Just as most benefits plans do not consider patient costs like travel time, babysitters, and lost work hours, they do not consider management costs such as staffing in the cancer center either. But that doesn’t mean that practices can afford to ignore those costs, too.

“Community cancer centers are going to have to invest some money in order to be able to make some good decisions,” he said.

A person that Wilson finds invaluable is a patient financial navigator, but many small practices do not think they can afford to dedicate a full-time person to obtaining prior authorization, filing claims appeals, etc. Wilson said he was at a small cancer center that felt the same way.

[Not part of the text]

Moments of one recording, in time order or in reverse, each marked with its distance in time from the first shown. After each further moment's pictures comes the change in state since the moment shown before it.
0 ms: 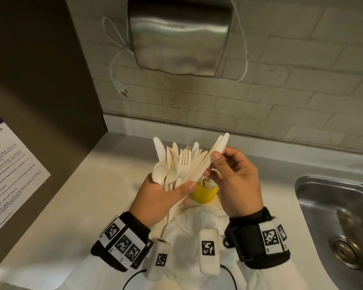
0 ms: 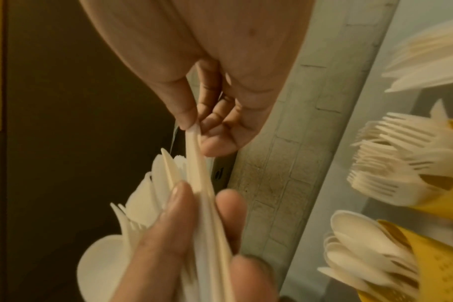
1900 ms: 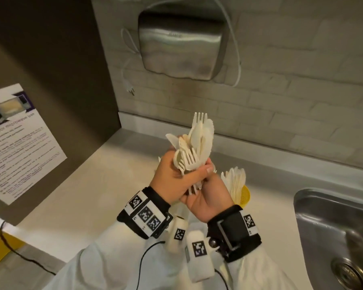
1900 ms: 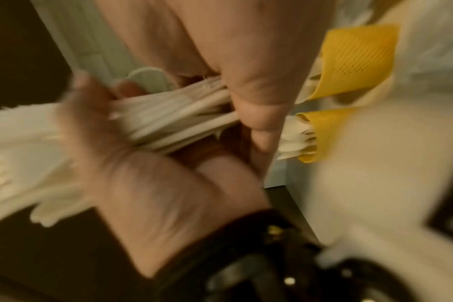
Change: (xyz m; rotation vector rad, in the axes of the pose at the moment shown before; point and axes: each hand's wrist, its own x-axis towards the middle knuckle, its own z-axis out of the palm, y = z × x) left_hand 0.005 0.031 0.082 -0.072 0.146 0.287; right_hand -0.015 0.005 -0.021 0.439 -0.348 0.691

“The administrators thought we could not afford to hire those people,” he said. “We could not afford NOT to hire those people! We had to demonstrate their need. We had to show how many rejected claims we had, how much off-label use we had, how much money we were losing.”

Wilson explained that in one case, the center was losing $700,000 annually in off-label prescribing of a single drug. If they had a person who obtained prior approval, the physicians would have known to choose another therapy.

Few physicians earn an MBA, and their focus is rightly on practicing medicine, rather than on scrutinizing the economics of medicine. However, Wilson said, if practices are going to be sustainable and profitable, they must learn to make good pricing decisions. With insurers squeezing reimbursements, practices must be mindful of how they price incidentals.

He gave this example: Administrators at a cancer center were purchasing IV bags for $3 a bag. They marked them up 300% and were billing insurers $9 a bag. Then they found a contractor that would sell the bags for $1 each, but they still used the same mark-up paradigm, so they charged 300%—or $3 a bag. “You sold them for $9, now you sell them for $3. You’re losing money.”

The first step is finding the right person or group of people to review the operation; this might require hiring additional staff. “Mid-level managers are very busy. They are doing budgets, performance reviews, figuring out staffing crises, counting the widgets. It can be hard for them to be strategic. They do not have the time to analyze the data. We don’t always have the right people in the right jobs.”

When asked what advice he would give to community oncology practices, Wilson offered these suggestions:

  • Look to business partners outside the organization, such as insurers, pharmaceutical companies, and other vendors for information because they have a wealth of data. That data might have to be filtered, but it is still useful. “They have information that they have spent money obtaining, so don’t discount that.”
  • Organizations like the Association of Community Cancer Centers offer many tools, webinars, and educational opportunities that can help. Wilson recommended The Practical Cancer Pharmacy Workbook (goo.gl/JZ6Gv) as a great tool for understanding the concepts and economies of providing oncology medications.
  • Purchasing or developing a pathways program can help with costs. Getting everyone on the same page and using the same products for similar patients can increase a practice’s purchasing volume and potentially affect pricing.
  • Having a financial patient advocate to obtain prior authorizations can help prevent missed reimbursement opportunities.
  • Developing a formulary committee that includes not only doctors and pharmacists, but also billing and coding people can help control the drug spend.

Wilson also suggested thinking in broader terms and stressed the importance of planning for the future. “If you are making decisions based on the current state of things, you are not planning for the future. That is correction. We cannot abandon correction, but we need to plan for the future, too.”